A seguire è stato tutto molto naturale, ci siamo rivisti in occasione dei controlli clinici di Adriana e abbiamo cominciato a parlare di politica, società, uguaglianza sociale. Aveva una profonda conoscenza su tutto e, con l'ingresso in una familiarità non scontata, cominciò a raccontarmi la sua storia. Ero esterrefatto e sbalordito dai sui racconti, e da quei passaggi in cui le parole si misuravano con i principi e onestà che quotidianamente esprimeva nei rapporti con terzi. Nel breve mi diede del tu e con quell'avvicinamento crebbe anche la nostra amicizia personale e familiare, mentre prendeva corpo la necessità di gestire la sua malattia, invalidante ed irreversibile, di cui poche persone erano a conoscenza.
Razionalità, forza e capacità decisionale lo hanno sempre accompagnato nelle fasi in cui il male lo rincorreva, spietato e cinico. Ma, testardo, testardi vorrei aggiungere, insieme usammo il dialogo, i commenti dei giornali e la passeggiata in corridoio durante la sua degenza in reparto, per concederci quel tempo che entrambi sapevamo che non avremmo più avuto.
Ora, ripenso a quanto gli chiesi anni prima, quasi a bruciapelo: senti Daniele, ma noi siamo amici? Lui mi guardò e mi rispose: di più!

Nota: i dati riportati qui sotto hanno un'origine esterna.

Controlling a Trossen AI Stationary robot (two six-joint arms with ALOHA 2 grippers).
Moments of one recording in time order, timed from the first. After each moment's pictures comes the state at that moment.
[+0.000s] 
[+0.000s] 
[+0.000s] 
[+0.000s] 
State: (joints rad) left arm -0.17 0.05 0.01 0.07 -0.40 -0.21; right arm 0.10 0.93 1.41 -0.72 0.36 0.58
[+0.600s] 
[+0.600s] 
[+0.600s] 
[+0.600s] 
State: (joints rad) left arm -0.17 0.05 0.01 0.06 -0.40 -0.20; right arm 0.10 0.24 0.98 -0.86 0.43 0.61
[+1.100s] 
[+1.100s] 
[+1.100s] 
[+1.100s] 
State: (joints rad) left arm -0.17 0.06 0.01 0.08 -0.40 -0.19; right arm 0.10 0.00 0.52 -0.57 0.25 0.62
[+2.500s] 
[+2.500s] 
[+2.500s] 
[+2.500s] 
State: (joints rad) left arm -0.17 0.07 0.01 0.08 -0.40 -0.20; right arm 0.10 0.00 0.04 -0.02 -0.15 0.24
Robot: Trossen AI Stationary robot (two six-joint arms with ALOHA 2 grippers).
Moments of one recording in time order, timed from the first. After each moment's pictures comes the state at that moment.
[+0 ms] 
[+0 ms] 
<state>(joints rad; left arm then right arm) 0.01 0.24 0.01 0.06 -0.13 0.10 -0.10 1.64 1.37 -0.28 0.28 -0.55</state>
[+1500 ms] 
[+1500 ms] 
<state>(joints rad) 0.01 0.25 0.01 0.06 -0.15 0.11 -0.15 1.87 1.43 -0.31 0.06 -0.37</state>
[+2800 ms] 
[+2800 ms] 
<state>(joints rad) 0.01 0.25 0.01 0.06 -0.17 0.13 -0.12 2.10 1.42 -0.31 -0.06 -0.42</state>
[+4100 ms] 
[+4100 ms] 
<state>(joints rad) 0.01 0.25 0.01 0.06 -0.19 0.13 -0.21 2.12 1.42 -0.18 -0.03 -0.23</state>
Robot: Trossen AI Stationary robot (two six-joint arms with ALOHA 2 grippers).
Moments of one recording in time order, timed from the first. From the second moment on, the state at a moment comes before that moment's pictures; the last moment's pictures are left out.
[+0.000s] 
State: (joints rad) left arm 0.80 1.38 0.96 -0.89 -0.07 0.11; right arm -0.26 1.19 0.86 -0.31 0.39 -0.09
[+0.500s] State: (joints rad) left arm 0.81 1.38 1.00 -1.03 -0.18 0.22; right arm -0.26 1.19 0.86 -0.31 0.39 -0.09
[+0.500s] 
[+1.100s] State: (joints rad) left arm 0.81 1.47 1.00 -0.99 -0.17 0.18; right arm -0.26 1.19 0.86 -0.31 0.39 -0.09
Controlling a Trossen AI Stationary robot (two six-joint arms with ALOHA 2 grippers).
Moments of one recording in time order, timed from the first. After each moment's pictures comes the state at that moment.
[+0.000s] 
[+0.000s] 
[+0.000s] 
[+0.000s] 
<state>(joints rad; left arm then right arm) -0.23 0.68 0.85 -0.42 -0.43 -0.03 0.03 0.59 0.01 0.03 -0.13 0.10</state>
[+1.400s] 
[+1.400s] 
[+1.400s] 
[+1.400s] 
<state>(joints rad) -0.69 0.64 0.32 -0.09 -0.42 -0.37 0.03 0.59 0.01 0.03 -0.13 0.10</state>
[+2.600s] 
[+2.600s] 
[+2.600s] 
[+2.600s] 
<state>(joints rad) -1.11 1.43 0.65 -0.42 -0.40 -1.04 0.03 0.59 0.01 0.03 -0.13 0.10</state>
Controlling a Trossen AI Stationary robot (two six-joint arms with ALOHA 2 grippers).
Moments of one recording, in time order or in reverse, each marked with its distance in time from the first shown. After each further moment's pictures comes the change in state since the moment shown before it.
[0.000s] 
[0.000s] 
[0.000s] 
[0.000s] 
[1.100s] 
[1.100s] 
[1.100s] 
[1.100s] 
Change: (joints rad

Il filo continuo della nostra amicizia ed affetto reciproco destinato a durare per sempre è semplicemente racchiuso in quel “di più” lui per me io per lui.
La testimonianza di persone a lui vicine confermano inequivocabilmente la statura dell’uomo. Lui è stato e sarà parte della storia degli uomini e soprattutto esempio di rettitudine per le generazioni attuali e future. Dunque, chi ha avuto il privilegio di conoscerlo, ha anche l’obbligo morale di garantirne la memoria. Una Borsa di studio a suo nome credo che sia il viatico migliore per un ricordo che non deve sbiadire.